Vak Sahayak

Next.js 15React 19Tailwind CSSLiveKitSarvam AIGroq LLMSilero VAD
Vak Sahayak preview

overview.

A working prototype built as a proposal for a voice-driven government form-filling service. A citizen selects a service (like Aadhaar, PAN, or Ration Card), presses a button, and speaks naturally. An AI agent walks through each field conversationally, confirms what it heard, and fills the on-screen form live. It runs end-to-end on LiveKit using Sarvam AI for Indic STT/TTS and Groq LLMs for natural conversation.

technical implementation.

Finite State Machine (FSM) Agent Control

Engineered a robust Finite State Machine in the LiveKit backend with strict transitions ('greeting' → 'collecting' → 'review' → 'submitted'). The FSM utilizes a cursor to rigidly enforce chronological field order, gates tool execution by phase, and guarantees that any user corrections during review force a fresh read-back loop before final submission.

WebRTC Voice Pipeline

Implemented a high-performance voice pipeline using LiveKit to stream audio between the Next.js frontend and a self-contained Node.js backend agent, achieving near real-time conversational latency.

Dynamic Schema Injection

Designed a schema-agnostic Voice Agent.

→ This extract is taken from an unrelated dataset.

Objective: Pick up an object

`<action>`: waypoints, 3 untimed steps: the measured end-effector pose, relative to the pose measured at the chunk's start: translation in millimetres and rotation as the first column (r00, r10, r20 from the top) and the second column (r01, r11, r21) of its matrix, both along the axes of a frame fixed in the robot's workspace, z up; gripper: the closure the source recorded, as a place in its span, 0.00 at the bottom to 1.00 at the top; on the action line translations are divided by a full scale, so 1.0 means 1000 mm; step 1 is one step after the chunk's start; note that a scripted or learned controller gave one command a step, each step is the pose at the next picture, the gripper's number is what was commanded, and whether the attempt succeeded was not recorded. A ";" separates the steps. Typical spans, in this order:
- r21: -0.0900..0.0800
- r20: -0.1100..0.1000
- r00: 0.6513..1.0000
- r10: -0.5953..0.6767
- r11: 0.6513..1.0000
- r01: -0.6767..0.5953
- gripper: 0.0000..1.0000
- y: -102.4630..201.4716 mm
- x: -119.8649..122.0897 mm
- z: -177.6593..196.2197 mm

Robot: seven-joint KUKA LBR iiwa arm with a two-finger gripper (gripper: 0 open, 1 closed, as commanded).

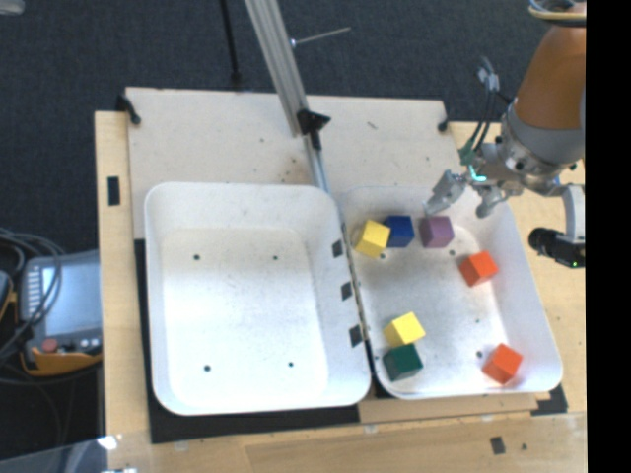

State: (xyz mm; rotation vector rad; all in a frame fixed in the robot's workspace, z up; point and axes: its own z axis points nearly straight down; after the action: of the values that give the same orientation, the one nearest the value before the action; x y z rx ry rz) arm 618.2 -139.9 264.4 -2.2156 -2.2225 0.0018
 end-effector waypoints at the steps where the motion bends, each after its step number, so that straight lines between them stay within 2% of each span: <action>1: -0.001 0.004 1.000 0.001 1.000 -0.001 0.00 0.000 0.001 0.002; 3: -0.005 -0.001 1.000 -0.007 1.000 0.007 0.00 -0.010 0.008 -0.116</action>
State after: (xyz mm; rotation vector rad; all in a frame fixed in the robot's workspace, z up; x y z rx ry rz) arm 625.9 -150.3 148.4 -2.2247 -2.2168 0.0087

The frontend mints a LiveKit token and dispatches the agent with the selected form's schema embedded in the job metadata, allowing new forms to be added with zero backend changes.

Indic AI Integration

Integrated Sarvam AI's models specifically trained on Indian languages to handle varied accents and dialects, alongside Silero VAD for accurate voice activity detection.

key features.

  • Zero-typing conversational form filling through LiveKit WebRTC architecture
  • Integration with Sarvam AI for high-accuracy Indic language Speech-to-Text and Text-to-Speech
  • Groq LLM integration for ultra-low latency, natural conversational flows
  • Schema-agnostic Voice Agent that adapts dynamically to different form metadata
  • Real-time visual form updates as the user speaks
  • Live support for complex government forms including Aadhaar, PAN, and Ration Card
  • Independent frontend and backend agent scaling via LiveKit Cloud

screenshots.

Vak Sahayak Hero

Voice-first assistant for filling government forms.

Two Ways to Fill

Choose between traditional typing or voice-first form filling.

Live Form Filling

Real-time visual form updates as the voice agent listens.

Sarvam AI Integration

Powered by Sarvam AI for accurate Indic speech-to-text.

Ringg Integration

Automated calling capabilities with Ringg API.

Application History

Track previously filled and submitted government forms.

Form Submission

Final review and submission of the voice-filled form.

challenges & solutions.

Challenge: Managing unstructured speech for strict form fields

Solution: Utilized Groq LLMs to intelligently parse unstructured conversational input into structured JSON conforming exactly to the dynamic Zod schemas provided by the frontend.

Challenge: Reducing conversation latency

Solution: Optimized the pipeline by deploying the agent on LiveKit Cloud (ap-south region) and using Groq's LPU inference engine for lightning-fast LLM responses.